• [PROBLEM STATEMENT]: If a line in the records below contains the word "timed", copy it.

• [RECORDS SHOWN]:
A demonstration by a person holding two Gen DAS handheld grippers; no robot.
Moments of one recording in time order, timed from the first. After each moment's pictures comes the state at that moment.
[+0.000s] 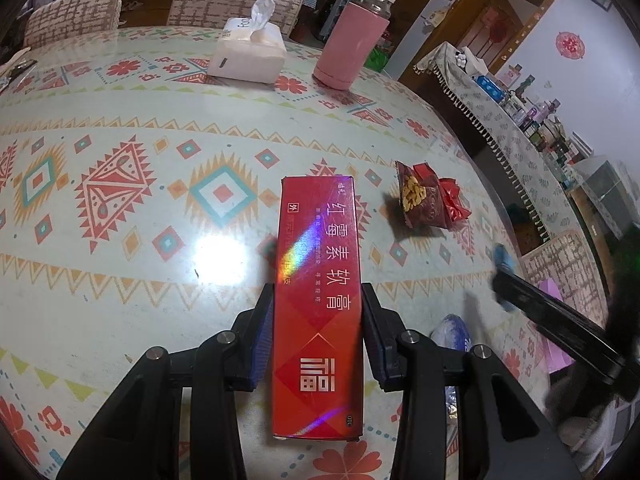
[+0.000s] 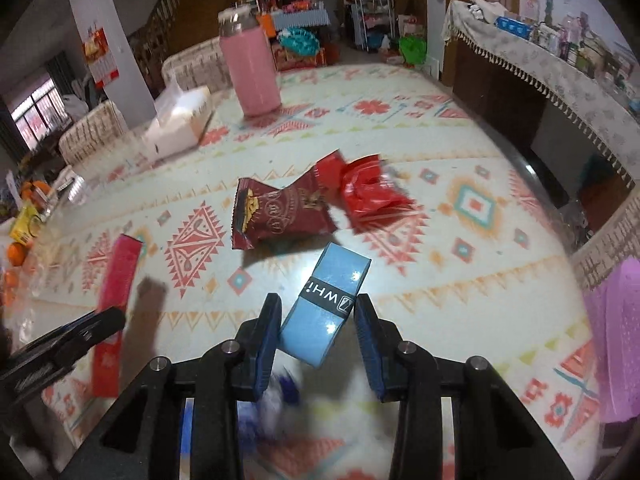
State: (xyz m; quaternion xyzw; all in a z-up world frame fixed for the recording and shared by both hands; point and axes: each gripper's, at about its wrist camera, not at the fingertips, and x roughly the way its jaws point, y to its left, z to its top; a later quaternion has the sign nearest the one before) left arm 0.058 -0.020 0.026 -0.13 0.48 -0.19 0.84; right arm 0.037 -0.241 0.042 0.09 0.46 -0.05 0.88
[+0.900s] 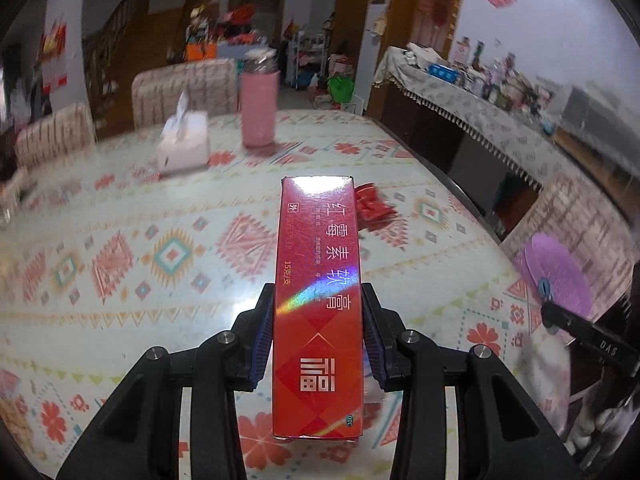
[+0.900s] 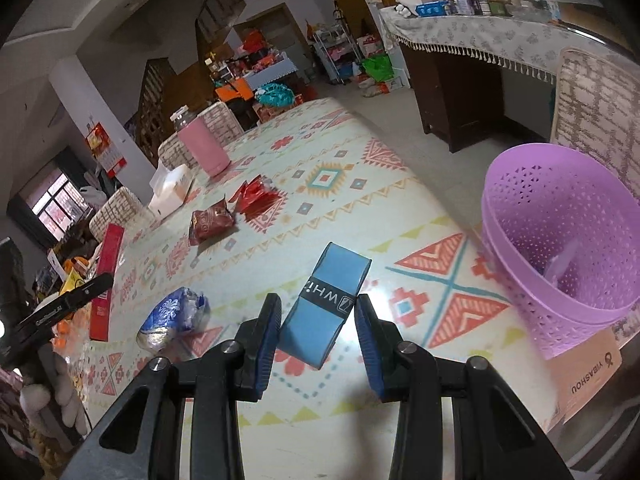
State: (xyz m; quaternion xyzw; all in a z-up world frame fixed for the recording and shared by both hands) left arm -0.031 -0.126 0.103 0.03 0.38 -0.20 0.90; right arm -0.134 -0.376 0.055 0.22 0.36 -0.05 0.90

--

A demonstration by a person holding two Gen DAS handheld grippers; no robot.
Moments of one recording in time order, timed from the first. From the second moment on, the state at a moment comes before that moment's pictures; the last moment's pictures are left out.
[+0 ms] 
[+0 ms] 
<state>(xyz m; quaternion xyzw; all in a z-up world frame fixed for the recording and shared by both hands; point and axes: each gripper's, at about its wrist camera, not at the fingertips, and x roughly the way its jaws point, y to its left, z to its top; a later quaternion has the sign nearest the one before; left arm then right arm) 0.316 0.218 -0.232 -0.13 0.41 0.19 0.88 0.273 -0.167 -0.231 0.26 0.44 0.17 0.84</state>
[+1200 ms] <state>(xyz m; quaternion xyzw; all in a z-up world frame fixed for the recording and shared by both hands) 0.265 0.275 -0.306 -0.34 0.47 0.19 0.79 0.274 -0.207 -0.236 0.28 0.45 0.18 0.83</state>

• [EXPECTED OUTPUT]:
Moments of one recording in time order, timed from the first. After each moment's pictures comes the state at that moment.
Moments of one recording in time order, timed from the first. From the second moment on, the state at a moment comes before that moment's pictures; the last moment's pictures are left out.

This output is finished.